> **EXERCISE OBJECTIVE**: Leave out the pictures and repeat every record exactly.

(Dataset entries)
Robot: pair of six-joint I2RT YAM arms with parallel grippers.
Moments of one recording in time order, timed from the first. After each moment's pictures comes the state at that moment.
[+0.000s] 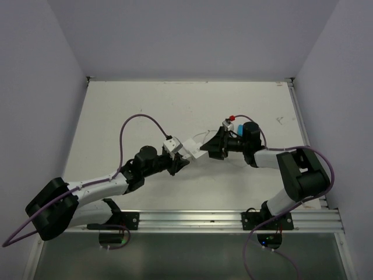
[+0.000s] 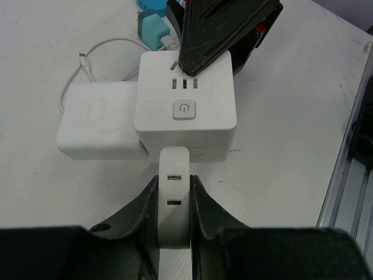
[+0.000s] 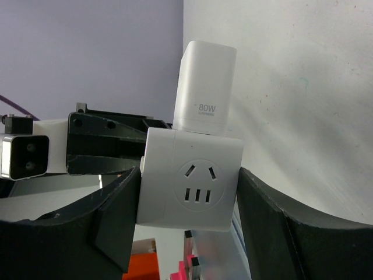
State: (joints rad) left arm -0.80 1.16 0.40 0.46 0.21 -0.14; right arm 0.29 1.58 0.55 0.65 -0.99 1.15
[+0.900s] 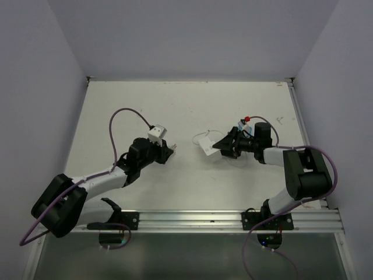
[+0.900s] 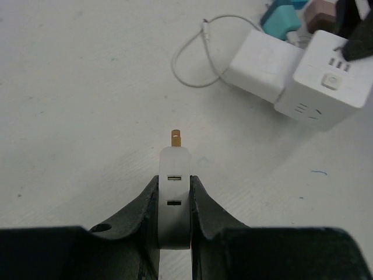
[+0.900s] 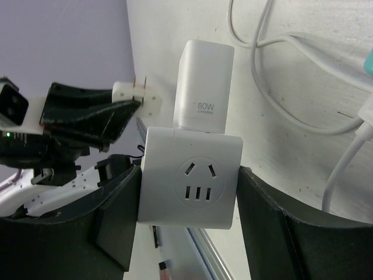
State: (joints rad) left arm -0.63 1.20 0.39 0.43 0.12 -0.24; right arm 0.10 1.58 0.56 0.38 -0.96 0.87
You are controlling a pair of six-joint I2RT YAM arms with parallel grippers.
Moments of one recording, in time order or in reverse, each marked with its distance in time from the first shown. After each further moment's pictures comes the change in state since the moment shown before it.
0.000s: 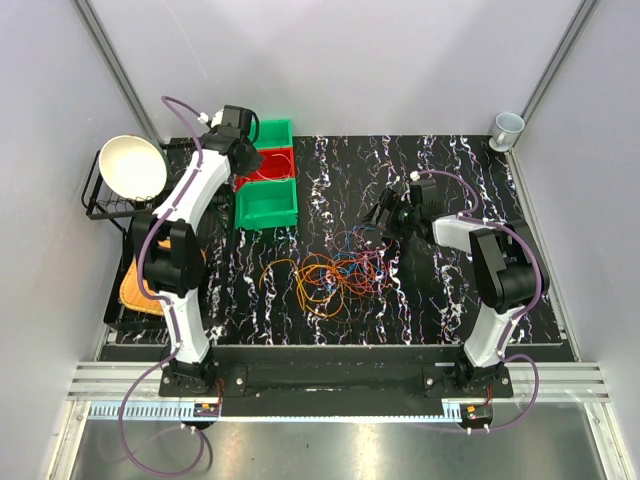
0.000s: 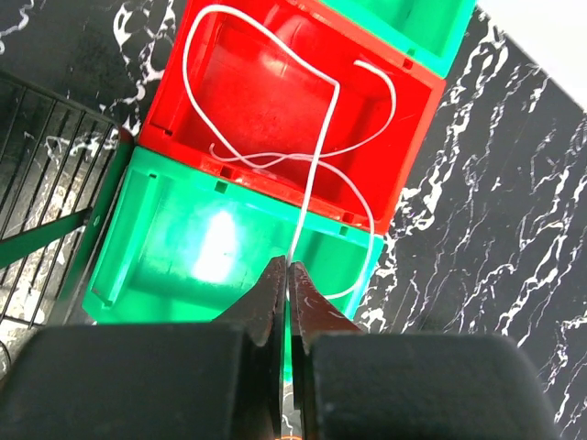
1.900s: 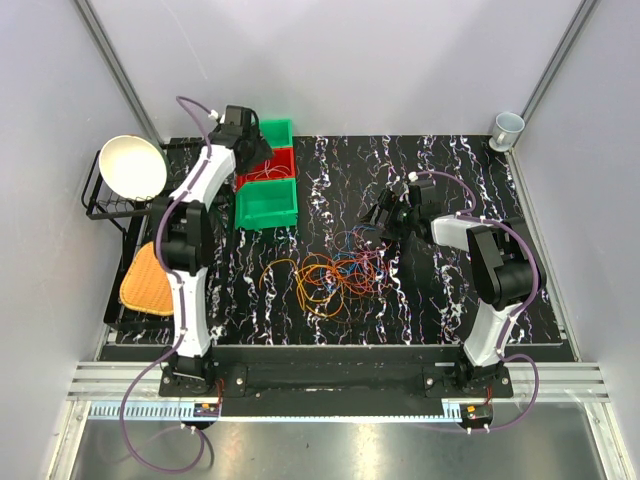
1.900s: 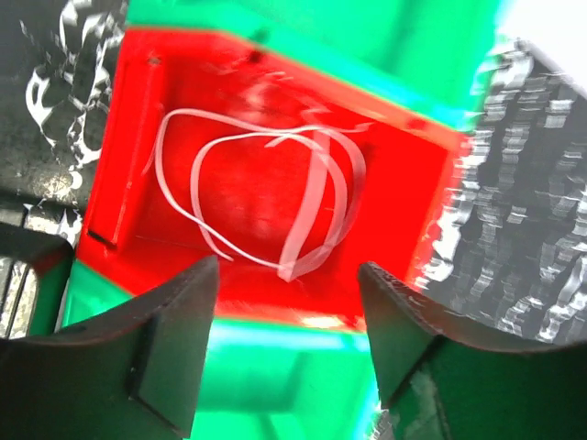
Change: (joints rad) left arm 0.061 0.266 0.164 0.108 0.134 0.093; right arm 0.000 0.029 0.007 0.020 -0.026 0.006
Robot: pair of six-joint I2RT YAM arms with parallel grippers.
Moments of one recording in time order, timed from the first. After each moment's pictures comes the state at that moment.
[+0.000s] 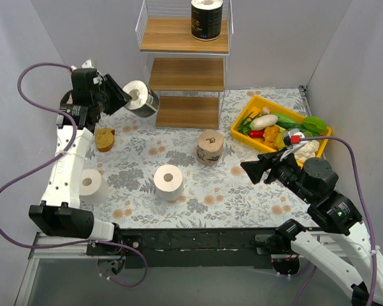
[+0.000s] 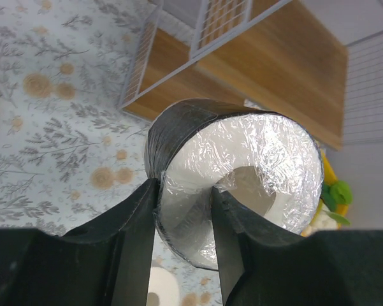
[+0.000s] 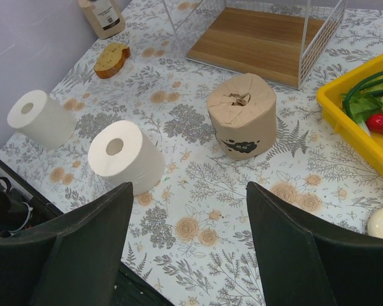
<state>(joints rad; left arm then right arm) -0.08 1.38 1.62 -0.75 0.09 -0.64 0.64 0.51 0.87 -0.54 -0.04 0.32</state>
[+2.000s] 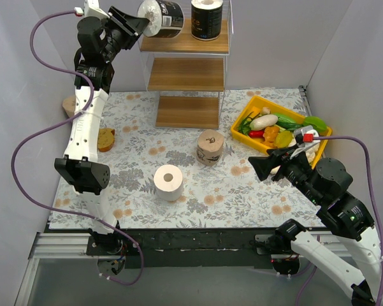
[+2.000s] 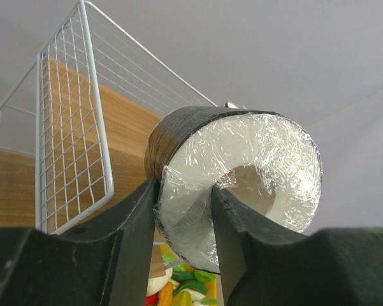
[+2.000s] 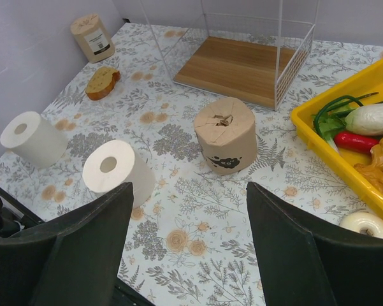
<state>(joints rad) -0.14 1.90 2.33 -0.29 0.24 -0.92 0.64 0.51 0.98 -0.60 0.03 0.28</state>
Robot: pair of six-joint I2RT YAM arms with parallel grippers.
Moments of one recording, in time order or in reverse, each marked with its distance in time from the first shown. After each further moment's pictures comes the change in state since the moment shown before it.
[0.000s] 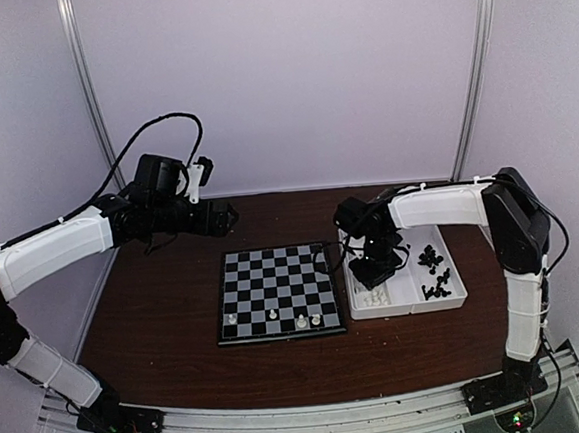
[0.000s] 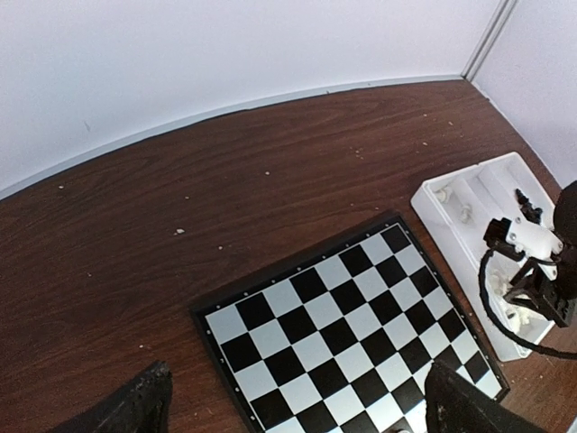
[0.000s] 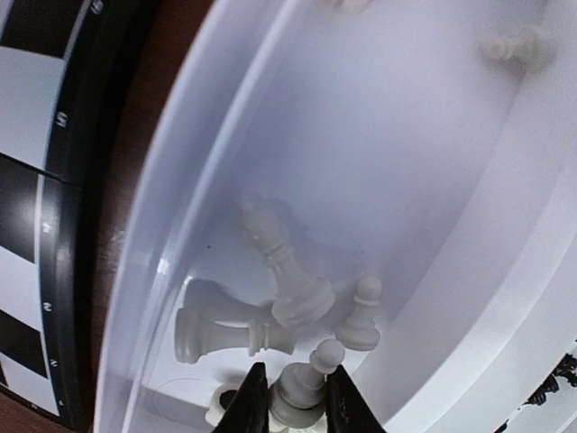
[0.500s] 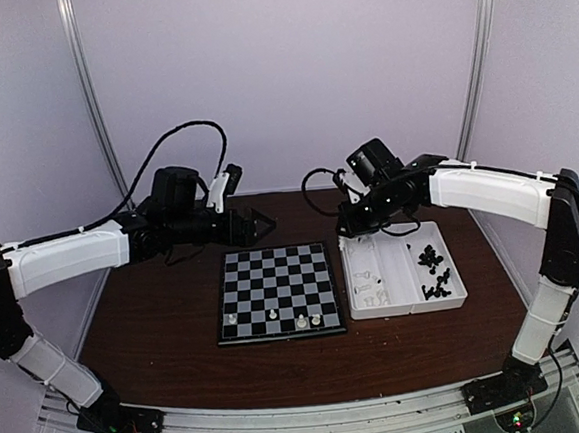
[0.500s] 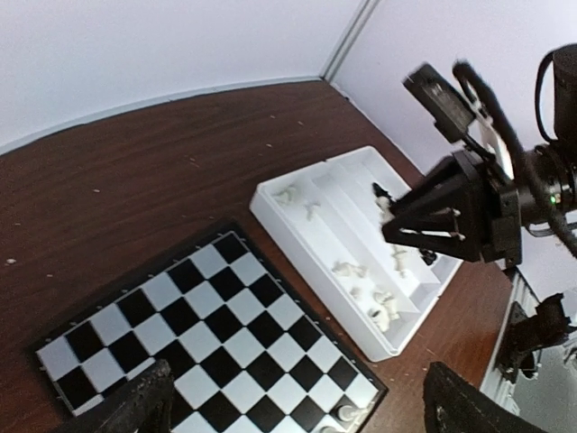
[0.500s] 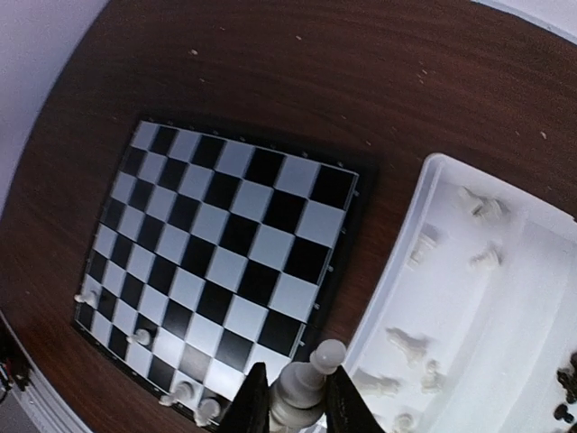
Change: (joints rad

> **RESULT OF THIS TASK**:
Robot: pair of six-joint I2RT YAM arms with parallel grippers.
Moments of one recording in time order, timed from the first. After each moment's pictures comes the state at that moment.
[+0.000s] 
[+0.000s] 
[+0.000s] 
State: (joints rad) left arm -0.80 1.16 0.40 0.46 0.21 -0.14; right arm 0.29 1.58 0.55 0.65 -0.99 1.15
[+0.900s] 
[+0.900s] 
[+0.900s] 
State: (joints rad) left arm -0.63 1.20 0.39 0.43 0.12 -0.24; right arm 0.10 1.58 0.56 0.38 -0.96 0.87
You are controlling a pair of six-joint I2RT YAM arms with parallel grippers.
Moments of one recording, in time order or in reverse, each marked with its distance in time from the first shown. After each further moment's pictures comes the change in state since the moment shown before it.
0.000s: 
0.000s: 
1.900s: 
1.900s: 
Change: (joints rad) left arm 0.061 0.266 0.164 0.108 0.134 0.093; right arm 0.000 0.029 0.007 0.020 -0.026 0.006
Robot: pair of six-joint I2RT YAM arms with parallel grippers.
Moments of one recording in time order, timed from the first. After each moment's pictures comes the state at that moment.
[+0.000s] 
[+0.000s] 
[+0.000s] 
<state>(joints rad; left arm then right arm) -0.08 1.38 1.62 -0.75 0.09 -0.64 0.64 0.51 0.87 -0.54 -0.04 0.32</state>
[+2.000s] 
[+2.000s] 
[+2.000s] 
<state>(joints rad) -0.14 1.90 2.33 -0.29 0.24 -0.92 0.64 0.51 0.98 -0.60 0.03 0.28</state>
Robot: pair of six-joint I2RT YAM arms with parallel grippers.
Moments of one recording, in time order or in reverse, each marked with its distance in time from the first shown. After each further moment's pictures comes the change in state since the moment shown before it.
[0.000s] 
[0.000s] 
[0.000s] 
[0.500s] 
[0.500s] 
[0.500s] 
Change: (joints rad

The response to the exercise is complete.